TASK INSTRUCTIONS: Write out every entry word for word.

Dataset excerpts:
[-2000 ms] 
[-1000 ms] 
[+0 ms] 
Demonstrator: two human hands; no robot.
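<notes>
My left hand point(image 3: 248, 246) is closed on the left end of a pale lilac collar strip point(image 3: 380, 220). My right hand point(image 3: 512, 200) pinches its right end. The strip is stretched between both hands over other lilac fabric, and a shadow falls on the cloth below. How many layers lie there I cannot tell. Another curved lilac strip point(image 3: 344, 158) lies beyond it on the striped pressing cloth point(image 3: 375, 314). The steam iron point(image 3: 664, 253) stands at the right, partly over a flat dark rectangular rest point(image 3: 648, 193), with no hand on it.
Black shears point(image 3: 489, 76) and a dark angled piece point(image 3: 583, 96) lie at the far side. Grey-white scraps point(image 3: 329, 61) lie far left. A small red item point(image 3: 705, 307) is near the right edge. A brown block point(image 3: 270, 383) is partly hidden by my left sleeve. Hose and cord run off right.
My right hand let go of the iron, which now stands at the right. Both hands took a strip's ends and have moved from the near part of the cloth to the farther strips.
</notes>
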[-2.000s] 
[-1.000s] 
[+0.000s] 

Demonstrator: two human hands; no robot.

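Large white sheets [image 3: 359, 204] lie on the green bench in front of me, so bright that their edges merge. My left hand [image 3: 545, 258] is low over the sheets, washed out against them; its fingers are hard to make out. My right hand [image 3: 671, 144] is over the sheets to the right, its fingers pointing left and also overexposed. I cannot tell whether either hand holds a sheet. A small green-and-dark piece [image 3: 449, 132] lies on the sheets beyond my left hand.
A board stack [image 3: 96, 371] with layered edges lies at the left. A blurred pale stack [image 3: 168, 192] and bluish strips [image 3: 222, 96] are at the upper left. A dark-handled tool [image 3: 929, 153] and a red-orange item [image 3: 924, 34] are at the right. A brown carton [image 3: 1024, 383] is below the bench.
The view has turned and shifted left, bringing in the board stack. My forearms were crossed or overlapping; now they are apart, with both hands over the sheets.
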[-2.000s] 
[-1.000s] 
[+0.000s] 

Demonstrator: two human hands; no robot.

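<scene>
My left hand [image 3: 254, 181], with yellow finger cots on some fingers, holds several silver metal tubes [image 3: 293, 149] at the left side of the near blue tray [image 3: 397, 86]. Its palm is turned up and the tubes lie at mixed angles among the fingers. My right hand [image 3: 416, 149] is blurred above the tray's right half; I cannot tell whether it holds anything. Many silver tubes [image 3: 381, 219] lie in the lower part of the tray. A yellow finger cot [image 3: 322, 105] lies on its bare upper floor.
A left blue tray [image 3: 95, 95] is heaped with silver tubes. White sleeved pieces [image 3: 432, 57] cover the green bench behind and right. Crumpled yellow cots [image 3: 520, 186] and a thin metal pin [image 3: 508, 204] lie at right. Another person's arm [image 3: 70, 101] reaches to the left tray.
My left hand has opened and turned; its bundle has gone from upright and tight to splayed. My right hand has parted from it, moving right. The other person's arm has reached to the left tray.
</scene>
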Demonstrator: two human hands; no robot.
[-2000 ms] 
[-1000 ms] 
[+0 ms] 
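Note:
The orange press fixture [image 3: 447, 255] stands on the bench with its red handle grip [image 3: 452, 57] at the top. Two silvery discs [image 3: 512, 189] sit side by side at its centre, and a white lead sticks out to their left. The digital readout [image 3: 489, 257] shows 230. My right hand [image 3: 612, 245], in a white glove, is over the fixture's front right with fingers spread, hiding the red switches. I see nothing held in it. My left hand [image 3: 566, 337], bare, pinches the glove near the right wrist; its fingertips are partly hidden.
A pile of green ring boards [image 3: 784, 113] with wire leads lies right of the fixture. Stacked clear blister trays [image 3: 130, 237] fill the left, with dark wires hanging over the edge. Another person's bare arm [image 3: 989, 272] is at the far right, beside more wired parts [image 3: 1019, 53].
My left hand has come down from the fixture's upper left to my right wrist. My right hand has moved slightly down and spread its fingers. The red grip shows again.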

ANSWER AREA:
[-2000 ms] 
[-1000 ms] 
[+0 ms] 
Demonstrator: two human hands; no robot.
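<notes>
My left hand point(image 3: 248, 246) is closed on the left end of a pale lilac collar strip point(image 3: 380, 220). My right hand point(image 3: 512, 200) pinches its right end. The strip is stretched between both hands over other lilac fabric, and a shadow falls on the cloth below. How many layers lie there I cannot tell. Another curved lilac strip point(image 3: 344, 158) lies beyond it on the striped pressing cloth point(image 3: 375, 314). The steam iron point(image 3: 664, 253) stands at the right, partly over a flat dark rectangular rest point(image 3: 648, 193), with no hand on it.
Black shears point(image 3: 489, 76) and a dark angled piece point(image 3: 583, 96) lie at the far side. Grey-white scraps point(image 3: 329, 61) lie far left. A small red item point(image 3: 705, 307) is near the right edge. A brown block point(image 3: 270, 383) is partly hidden by my left sleeve. Hose and cord run off right.
My right hand let go of the iron, which now stands at the right. Both hands took a strip's ends and have moved from the near part of the cloth to the farther strips.
</notes>
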[-2.000s] 
[-1.000s] 
[+0.000s] 

Demonstrator: two human hands; no robot.

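Large white sheets [image 3: 359, 204] lie on the green bench in front of me, so bright that their edges merge. My left hand [image 3: 545, 258] is low over the sheets, washed out against them; its fingers are hard to make out. My right hand [image 3: 671, 144] is over the sheets to the right, its fingers pointing left and also overexposed. I cannot tell whether either hand holds a sheet. A small green-and-dark piece [image 3: 449, 132] lies on the sheets beyond my left hand.
A board stack [image 3: 96, 371] with layered edges lies at the left. A blurred pale stack [image 3: 168, 192] and bluish strips [image 3: 222, 96] are at the upper left. A dark-handled tool [image 3: 929, 153] and a red-orange item [image 3: 924, 34] are at the right. A brown carton [image 3: 1024, 383] is below the bench.
The view has turned and shifted left, bringing in the board stack. My forearms were crossed or overlapping; now they are apart, with both hands over the sheets.
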[-2.000s] 
[-1.000s] 
[+0.000s] 

Demonstrator: two human hands; no robot.

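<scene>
My left hand [image 3: 254, 181], with yellow finger cots on some fingers, holds several silver metal tubes [image 3: 293, 149] at the left side of the near blue tray [image 3: 397, 86]. Its palm is turned up and the tubes lie at mixed angles among the fingers. My right hand [image 3: 416, 149] is blurred above the tray's right half; I cannot tell whether it holds anything. Many silver tubes [image 3: 381, 219] lie in the lower part of the tray. A yellow finger cot [image 3: 322, 105] lies on its bare upper floor.
A left blue tray [image 3: 95, 95] is heaped with silver tubes. White sleeved pieces [image 3: 432, 57] cover the green bench behind and right. Crumpled yellow cots [image 3: 520, 186] and a thin metal pin [image 3: 508, 204] lie at right. Another person's arm [image 3: 70, 101] reaches to the left tray.
My left hand has opened and turned; its bundle has gone from upright and tight to splayed. My right hand has parted from it, moving right. The other person's arm has reached to the left tray.
</scene>
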Demonstrator: two human hands; no robot.
[-2000 ms] 
[-1000 ms] 
[+0 ms] 
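Note:
The orange press fixture [image 3: 447, 255] stands on the bench with its red handle grip [image 3: 452, 57] at the top. Two silvery discs [image 3: 512, 189] sit side by side at its centre, and a white lead sticks out to their left. The digital readout [image 3: 489, 257] shows 230. My right hand [image 3: 612, 245], in a white glove, is over the fixture's front right with fingers spread, hiding the red switches. I see nothing held in it. My left hand [image 3: 566, 337], bare, pinches the glove near the right wrist; its fingertips are partly hidden.
A pile of green ring boards [image 3: 784, 113] with wire leads lies right of the fixture. Stacked clear blister trays [image 3: 130, 237] fill the left, with dark wires hanging over the edge. Another person's bare arm [image 3: 989, 272] is at the far right, beside more wired parts [image 3: 1019, 53].
My left hand has come down from the fixture's upper left to my right wrist. My right hand has moved slightly down and spread its fingers. The red grip shows again.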

Output for this exercise is complete.